> _PROBLEM DETAILS_:
With every picture left out, give the data below back exactly.

======== THE DATA

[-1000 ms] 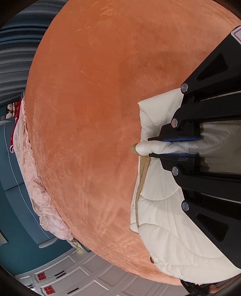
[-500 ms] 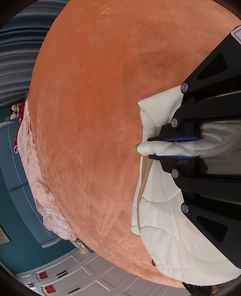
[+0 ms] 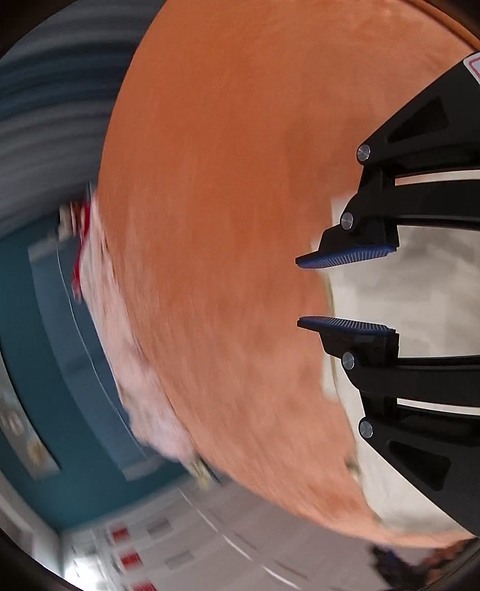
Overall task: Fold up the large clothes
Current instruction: 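Grasp the jacket collar edge with both tools side by side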
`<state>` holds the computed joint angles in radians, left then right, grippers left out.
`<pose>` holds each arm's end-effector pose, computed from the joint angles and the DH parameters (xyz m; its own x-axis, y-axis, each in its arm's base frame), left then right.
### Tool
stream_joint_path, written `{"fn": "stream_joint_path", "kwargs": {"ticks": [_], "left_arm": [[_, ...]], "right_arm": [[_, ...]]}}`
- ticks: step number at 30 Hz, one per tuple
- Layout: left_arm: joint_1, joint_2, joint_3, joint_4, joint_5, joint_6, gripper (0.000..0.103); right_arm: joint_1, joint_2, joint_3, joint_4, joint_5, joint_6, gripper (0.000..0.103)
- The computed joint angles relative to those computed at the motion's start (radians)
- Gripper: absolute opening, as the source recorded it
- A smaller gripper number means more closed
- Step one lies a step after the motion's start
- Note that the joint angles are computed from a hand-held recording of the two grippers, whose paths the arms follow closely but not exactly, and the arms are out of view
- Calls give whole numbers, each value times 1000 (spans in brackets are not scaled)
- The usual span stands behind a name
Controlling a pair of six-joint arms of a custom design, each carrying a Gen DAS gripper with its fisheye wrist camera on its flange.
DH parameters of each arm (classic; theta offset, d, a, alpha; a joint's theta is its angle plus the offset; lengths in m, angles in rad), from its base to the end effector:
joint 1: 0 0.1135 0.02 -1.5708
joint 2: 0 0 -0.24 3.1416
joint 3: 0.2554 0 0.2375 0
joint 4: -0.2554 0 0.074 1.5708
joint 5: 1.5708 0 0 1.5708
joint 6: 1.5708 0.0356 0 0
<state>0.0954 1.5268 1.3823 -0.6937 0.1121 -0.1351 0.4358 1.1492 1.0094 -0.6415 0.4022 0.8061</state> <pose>0.3176 0.0264 0.2982 -0.7306 -0.2044 -0.6515 -0.1197 0.9777 -0.1725 0.2176 0.0859 0.2847 -0.5405 0.4808 -0.6905 0.3662 0.8733 0.3215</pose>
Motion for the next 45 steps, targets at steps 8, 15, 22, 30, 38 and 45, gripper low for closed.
{"fn": "stream_joint_path", "kwargs": {"ticks": [8,15,22,30,38,45], "left_arm": [[-327,170,133,-123,102,47,50],[-424,282,19,59,-18,22,47],[-453,283,-40,169,-114,36,48],[-468,280,-76,227,-148,29,48],[-481,276,-101,266,-177,29,49],[-489,273,-123,304,-196,23,50]], "right_arm": [[164,490,352,19,-249,-128,6],[116,628,329,95,-329,-104,0],[126,638,251,219,-271,-60,0],[111,645,226,270,-281,-57,0],[110,650,225,280,-275,-58,0],[110,658,216,312,-260,-59,0]]}}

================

> _RESULT OF THIS TASK_:
[-1000 ms] 
[-500 ms] 
[+0 ms] 
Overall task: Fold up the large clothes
Current instruction: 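Grasp the jacket collar edge with both tools side by side
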`<state>` holds the computed joint angles in radians, left then right, grippers left out.
`<pose>` holds each arm's end-effector pose, computed from the joint angles and the DH parameters (xyz m; its own x-axis, y-axis, each in its arm's base frame), left then right.
### Tool
stream_joint_path, written `{"fn": "stream_joint_path", "kwargs": {"ticks": [_], "left_arm": [[_, ...]], "right_arm": [[_, ...]]}}`
- ticks: step number at 30 Hz, one per tuple
- Layout: left_arm: joint_1, joint_2, joint_3, joint_4, joint_5, joint_6, gripper (0.000..0.103); right_arm: joint_1, joint_2, joint_3, joint_4, joint_5, joint_6, gripper (0.000..0.103)
- The computed joint angles relative to those computed at the motion's start (radians)
- Gripper: absolute opening, as the source recorded it
- A smaller gripper number means more closed
- Step one lies a step after the motion's start
- Note that the joint angles are computed from a hand-held recording of the two grippers, whose paths the arms follow closely but not exactly, and the arms are out of view
- Calls give whole numbers, each value times 1000 (spans in brackets are not scaled)
- The usual span stands behind a name
Controlling a pair of six-joint arms of a custom design, each carrying a Gen DAS gripper with its fisheye wrist camera on its flange.
DH parameters of each arm (classic; theta offset, d, a, alpha; a joint's theta is its angle plus the offset; lengths in m, angles in rad), from its base to the end effector:
joint 1: 0 0.1135 0.02 -1.5708
joint 2: 0 0 -0.24 3.1416
joint 3: 0.2554 0 0.2375 0
joint 4: -0.2554 0 0.074 1.5708
joint 5: 1.5708 0 0 1.5708
joint 6: 1.5708 0.0356 0 0
<state>0.0954 1.5268 1.3823 -0.6937 0.1121 -0.1351 0.4358 1.1492 1.0094 -0.6415 0.4022 0.8061</state> <pose>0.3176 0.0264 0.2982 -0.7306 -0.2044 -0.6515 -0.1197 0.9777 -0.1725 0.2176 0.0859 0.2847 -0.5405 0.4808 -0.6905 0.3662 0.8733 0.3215</pose>
Motion for the next 45 steps, targets at steps 8, 15, 22, 30, 38 and 45, gripper low for closed.
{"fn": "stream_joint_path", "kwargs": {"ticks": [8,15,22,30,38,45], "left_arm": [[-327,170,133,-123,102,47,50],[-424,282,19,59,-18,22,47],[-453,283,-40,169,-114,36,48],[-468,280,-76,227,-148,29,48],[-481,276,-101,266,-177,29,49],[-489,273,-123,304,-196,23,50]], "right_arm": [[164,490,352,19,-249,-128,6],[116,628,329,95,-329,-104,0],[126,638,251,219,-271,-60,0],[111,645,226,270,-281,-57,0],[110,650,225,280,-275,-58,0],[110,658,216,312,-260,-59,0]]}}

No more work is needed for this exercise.